JAMES BAMFORD: Well, this took place in December of 2001. This was really the sort of opening shot of the propaganda war to get the United States into war. And the person being polygraphed was an Iraqi defector by the name of al-Haideri, and the Iraqi National Congress, the I.N.C., had brought him out of Iraq and brought him to Thailand primarily to expose him to the media and to try to get his story told. And what his story was was that Saddam Hussein had not only chemical and biological weapons but even nuclear weapons and precursors to nuclear weapons hidden in Iraq in various places. Some of the biological weapons were supposedly hidden under the main hospital in Baghdad, for example. So it was an amazing story.

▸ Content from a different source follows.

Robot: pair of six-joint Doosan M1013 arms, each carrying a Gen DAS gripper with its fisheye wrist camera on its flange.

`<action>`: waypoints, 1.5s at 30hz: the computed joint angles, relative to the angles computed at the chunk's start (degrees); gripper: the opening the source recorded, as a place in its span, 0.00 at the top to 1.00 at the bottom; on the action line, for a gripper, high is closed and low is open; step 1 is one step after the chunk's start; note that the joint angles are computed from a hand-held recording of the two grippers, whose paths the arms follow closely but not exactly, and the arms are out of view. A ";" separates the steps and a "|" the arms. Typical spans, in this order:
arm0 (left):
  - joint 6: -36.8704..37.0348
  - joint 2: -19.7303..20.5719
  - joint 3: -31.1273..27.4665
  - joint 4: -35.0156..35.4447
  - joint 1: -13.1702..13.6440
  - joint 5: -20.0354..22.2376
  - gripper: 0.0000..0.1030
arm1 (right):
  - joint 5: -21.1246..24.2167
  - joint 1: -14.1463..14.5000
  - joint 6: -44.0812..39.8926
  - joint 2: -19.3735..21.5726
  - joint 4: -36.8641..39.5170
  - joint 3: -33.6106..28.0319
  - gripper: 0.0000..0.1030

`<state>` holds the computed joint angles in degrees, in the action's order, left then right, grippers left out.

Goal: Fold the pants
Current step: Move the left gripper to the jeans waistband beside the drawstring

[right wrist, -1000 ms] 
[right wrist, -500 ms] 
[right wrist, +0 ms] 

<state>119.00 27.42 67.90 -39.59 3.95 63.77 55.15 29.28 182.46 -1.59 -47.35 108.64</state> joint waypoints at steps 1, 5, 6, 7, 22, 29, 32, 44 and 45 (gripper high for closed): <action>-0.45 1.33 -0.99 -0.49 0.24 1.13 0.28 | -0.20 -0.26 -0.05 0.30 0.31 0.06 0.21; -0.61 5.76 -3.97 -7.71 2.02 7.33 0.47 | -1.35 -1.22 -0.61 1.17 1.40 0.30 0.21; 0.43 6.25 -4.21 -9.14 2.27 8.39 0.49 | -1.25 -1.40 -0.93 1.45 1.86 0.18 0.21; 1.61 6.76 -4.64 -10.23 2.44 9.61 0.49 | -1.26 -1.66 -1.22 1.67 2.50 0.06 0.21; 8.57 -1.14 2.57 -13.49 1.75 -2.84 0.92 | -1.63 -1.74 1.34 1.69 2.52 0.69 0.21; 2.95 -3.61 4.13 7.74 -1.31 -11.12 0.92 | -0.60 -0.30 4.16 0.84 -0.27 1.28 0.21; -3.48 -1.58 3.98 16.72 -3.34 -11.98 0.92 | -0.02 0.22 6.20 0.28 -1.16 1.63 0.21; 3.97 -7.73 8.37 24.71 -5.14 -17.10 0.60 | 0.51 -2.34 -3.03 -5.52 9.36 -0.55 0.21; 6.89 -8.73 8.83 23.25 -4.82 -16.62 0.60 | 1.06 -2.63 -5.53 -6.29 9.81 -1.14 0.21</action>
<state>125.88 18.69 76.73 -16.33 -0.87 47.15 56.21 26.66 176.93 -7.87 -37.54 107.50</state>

And this was the -- up until this time there was a lot of speculation in the press and in Congress and other places about what Saddam may have, what might have been left over from the Gulf War and so forth. But this was going to be the very first time that somebody could actually point to information as proof, having seen where these things were buried and so forth. So, the I.N.C., the Iraqi National Congress, which was led by Ahmed Chalabi, decided to call in two journalists to broadcast this information to the world.

AMY GOODMAN: Wait. First, the lie detector proved what?

JAMES BAMFORD: Exactly. Before he actually called these people in to broadcast this information, obviously the C.I.A. had a big interest in this and the Pentagon had a big interest in this, so the C.I.A. flew a polygraph operator with his machine all the way over to Thailand, Pattaya, Thailand, which is south of Bangkok, and they went into a hotel room, they strapped up al-Haideri, and they asked him all these questions. And they went over and over for hours his allegations regarding weapons of mass destruction in Iraq, and they came away with charts that indicated he was deceptive, that he was lying, that this was not true. And they flew back to Washington and, presumably, assuming this was going to be the end of it. But that was information that was never made public. They didn't broadcast that information. So what happened was the I.N.C. and Chalabi decided to take that bogus information that al-Haideri was giving and broadcast it around the world. So, they called in two journalists. One of the journalists was Judy Miller, who was given the worldwide print exclusive rights to the story.

AMY GOODMAN: And who called her in?

JAMES BAMFORD: Chalabi called her in. Chalabi asked her if she wanted to do the story, and she flew from Washington all the way over to Bangkok to interview al-Haideri.

AMY GOODMAN: Chalabi on the payroll of the C.I.A.?

JAMES BAMFORD: At this time, Chalabi was -- he had been getting money from the C.I.A. up until the mid-1990s, and then he started getting money from the Pentagon after the C.I.A. failed to trust him any more. So, the other journalist that they called in was Paul Moran, who was a journalist working for the Australian Broadcasting Corporation. And what makes this very interesting was how this came about. The people setting this up were members of the I.N.C. whose main goal all along from the very beginning was overthrowing Saddam Hussein anyway possible. And ironically, one of the people they called in, Paul Moran, had formerly worked for the I.N.C., and he had also worked for another company called the Rendon Group.

AMY GOODMAN: Hold it there. We have to break. When we come back, we’ll take a look at the Rendon Group. We are talking to investigative reporter James Bamford, author of A Pretext for War, has just written a piece in Rolling Stone called “The Man Who Sold the War.”